Computing the Bandwidth of Meager Timed Automata
Eugene Asarin, Aldric Degorre, Catalin Dima, Bernardo Jacobo Inclán
TL;DR
This work develops a finite-state, barycentric abstraction to compute the bandwidth of meager timed automata. It shows that the bandwidth of a region-split-timed automaton can be obtained by abstracting to a simply-timed graph whose states are barycenters of region faces, and proves that this abstraction preserves the bandwidth. The computation proceeds by 0-elimination, determinization, formulating an adjacency matrix $M(z)$, and solving $\det(I-M(z))=0$ to find the smallest root $z_0$, with the bandwidth given by $-\log|z_0|$; the overall procedure is doubly exponential due to region-splitting and determinization. The result enables a concrete, algebraic measure of information rate for meager automata and points to extending the approach to normal and obese classes in future work.
Abstract
The bandwidth of timed automata characterizes the quantity of information produced/transmitted per time unit. We previously delimited 3 classes of TA according to the nature of their asymptotic bandwidth: meager, normal, and obese.
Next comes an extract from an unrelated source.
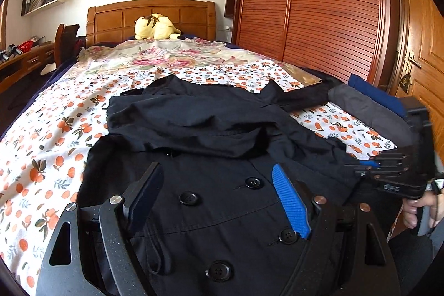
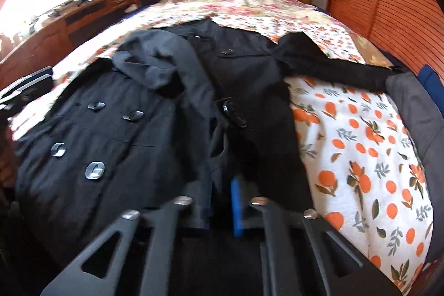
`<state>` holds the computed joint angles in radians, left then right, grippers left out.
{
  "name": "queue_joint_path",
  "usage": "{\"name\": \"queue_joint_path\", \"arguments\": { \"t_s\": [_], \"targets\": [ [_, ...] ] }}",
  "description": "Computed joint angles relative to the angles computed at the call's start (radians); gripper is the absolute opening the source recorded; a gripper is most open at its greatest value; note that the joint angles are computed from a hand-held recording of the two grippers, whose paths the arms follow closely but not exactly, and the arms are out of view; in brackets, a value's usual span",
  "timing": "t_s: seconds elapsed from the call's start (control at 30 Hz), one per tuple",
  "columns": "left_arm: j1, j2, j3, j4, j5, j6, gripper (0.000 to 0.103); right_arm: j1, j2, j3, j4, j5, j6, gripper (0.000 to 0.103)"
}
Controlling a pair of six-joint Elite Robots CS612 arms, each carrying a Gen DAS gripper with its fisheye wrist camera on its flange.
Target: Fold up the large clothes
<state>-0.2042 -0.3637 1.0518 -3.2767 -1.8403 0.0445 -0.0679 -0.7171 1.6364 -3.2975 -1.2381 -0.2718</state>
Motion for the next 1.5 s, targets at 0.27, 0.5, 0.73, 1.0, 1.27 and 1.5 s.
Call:
{"name": "queue_joint_path", "arguments": {
  "t_s": [0.27, 0.5, 0.73, 1.0, 1.27, 1.5],
  "targets": [
    [0.016, -0.016, 0.027, -0.031, 0.026, 0.007, 0.081, -0.029, -0.101, 0.096, -0.050, 0.164, 0.000, 0.005],
    [0.033, -0.016, 0.025, -0.033, 0.032, -0.018, 0.081, -0.042, -0.112, 0.112, -0.059, 0.102, 0.004, 0.005],
    [0.036, -0.010, 0.012, -0.033, 0.031, -0.032, 0.081, -0.003, -0.033, 0.030, -0.044, -0.178, -0.021, 0.029],
    [0.030, -0.006, 0.005, -0.018, 0.039, -0.021, 0.081, 0.021, 0.027, -0.062, -0.050, -0.118, -0.058, 0.047],
    [0.032, -0.003, -0.002, -0.016, 0.044, -0.031, 0.081, 0.052, 0.121, -0.245, 0.110, -0.054, -0.122, 0.047],
    [0.040, -0.001, -0.008, -0.011, 0.040, -0.046, 0.081, 0.072, 0.193, -0.383, 0.337, -0.057, -0.126, 0.047]
  ]
}}
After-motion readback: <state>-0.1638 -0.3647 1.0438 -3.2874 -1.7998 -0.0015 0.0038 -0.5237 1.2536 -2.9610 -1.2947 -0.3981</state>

In this paper, we propose a method, based on a finite-state simply-timed abstraction, to compute the actual value of the bandwidth of meager automata. The states of this abstraction correspond to barycenters of the faces of the simplices in the region automaton. Then the bandwidth is $\log 1/|z_0|$ where $z_0$ is the smallest root (in modulus) of the characteristic polynomial of this finite-state abstraction.